<<<<

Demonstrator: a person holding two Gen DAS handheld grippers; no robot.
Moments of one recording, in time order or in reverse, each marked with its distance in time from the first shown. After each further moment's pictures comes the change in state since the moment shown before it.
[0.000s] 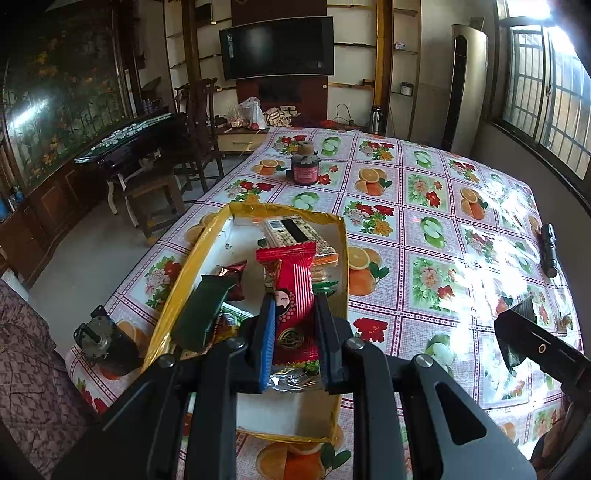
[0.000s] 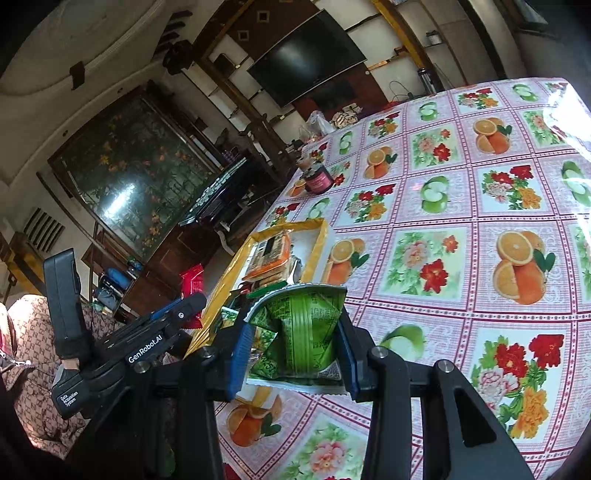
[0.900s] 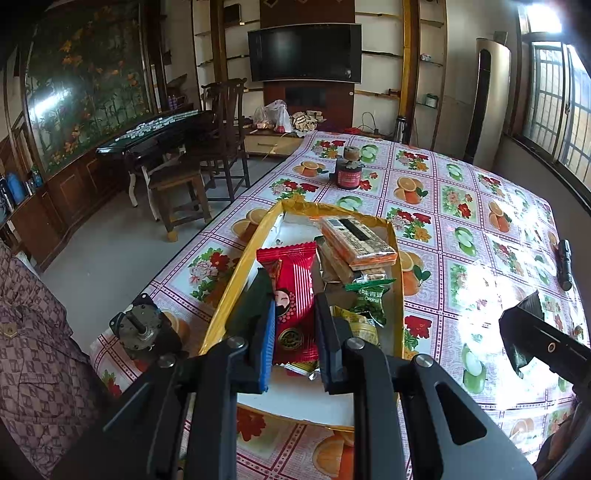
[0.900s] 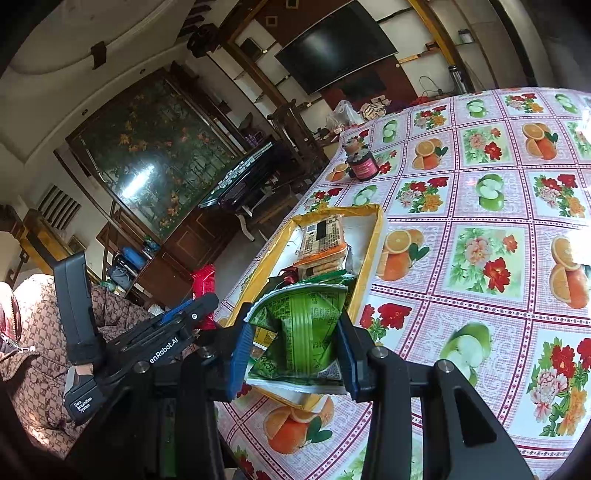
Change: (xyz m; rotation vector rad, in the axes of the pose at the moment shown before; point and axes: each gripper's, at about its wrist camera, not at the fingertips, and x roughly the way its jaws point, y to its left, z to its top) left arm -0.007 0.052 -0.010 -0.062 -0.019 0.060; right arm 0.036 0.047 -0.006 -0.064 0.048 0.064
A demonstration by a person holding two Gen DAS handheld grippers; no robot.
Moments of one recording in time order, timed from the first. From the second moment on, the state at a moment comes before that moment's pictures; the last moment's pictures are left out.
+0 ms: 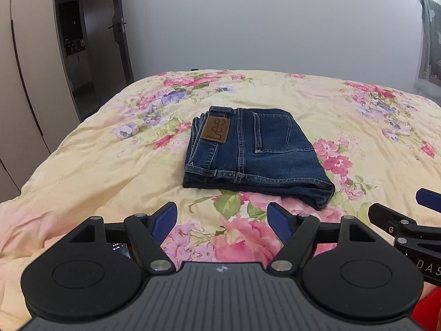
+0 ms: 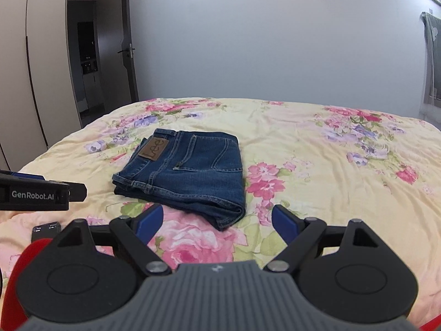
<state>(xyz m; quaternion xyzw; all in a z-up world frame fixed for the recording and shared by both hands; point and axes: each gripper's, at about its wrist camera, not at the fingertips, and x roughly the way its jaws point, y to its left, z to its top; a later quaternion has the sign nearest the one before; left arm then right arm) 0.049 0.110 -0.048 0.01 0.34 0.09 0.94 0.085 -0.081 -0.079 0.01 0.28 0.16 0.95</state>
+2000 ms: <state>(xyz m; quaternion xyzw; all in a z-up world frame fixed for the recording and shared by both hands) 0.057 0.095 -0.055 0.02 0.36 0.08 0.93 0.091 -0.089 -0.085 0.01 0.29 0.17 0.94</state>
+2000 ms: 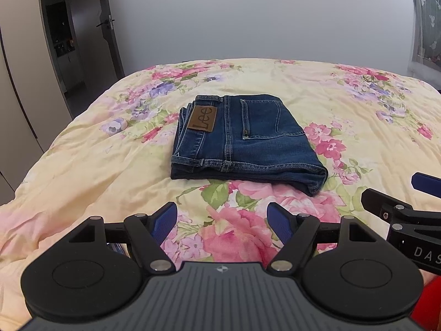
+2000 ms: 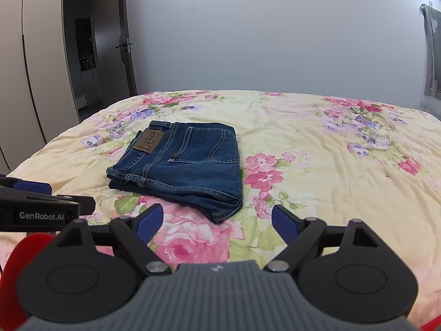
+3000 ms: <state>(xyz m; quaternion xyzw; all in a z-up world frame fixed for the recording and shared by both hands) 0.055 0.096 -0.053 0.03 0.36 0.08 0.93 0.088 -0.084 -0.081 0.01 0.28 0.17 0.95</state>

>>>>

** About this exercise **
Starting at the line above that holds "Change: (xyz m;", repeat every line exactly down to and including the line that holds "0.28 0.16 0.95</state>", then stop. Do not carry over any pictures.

** Response area **
Change: (xyz m; rotation vector rad, in the axes of the pose at the moment shown before; point and axes: each gripper's, at about its wrist camera, not at the fingertips, and x roughly the way its jaws point, y to its left, z to its top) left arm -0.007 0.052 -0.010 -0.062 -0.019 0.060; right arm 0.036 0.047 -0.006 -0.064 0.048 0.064
A demonstration by a person holding two Gen DAS handheld grippers; no robot.
Moments of one recording in time order, timed from the first. From the second moment on, the state at a moment comes before that moment's pictures; the last moment's pictures are left out.
+0 ms: 
+0 ms: 
<state>(xyz m; quaternion xyzw; all in a z-up world frame fixed for the recording and shared by both hands; point and axes: each gripper's, at about its wrist camera, not at the fingertips, and x roughly the way its jaws point, y to its left, z to its top; a later quaternion has the sign nearest the one before; left arm then right arm) 0.049 0.110 -0.048 0.01 0.34 0.09 0.94 0.085 -0.081 -0.079 0.01 0.28 0.16 0.95</state>

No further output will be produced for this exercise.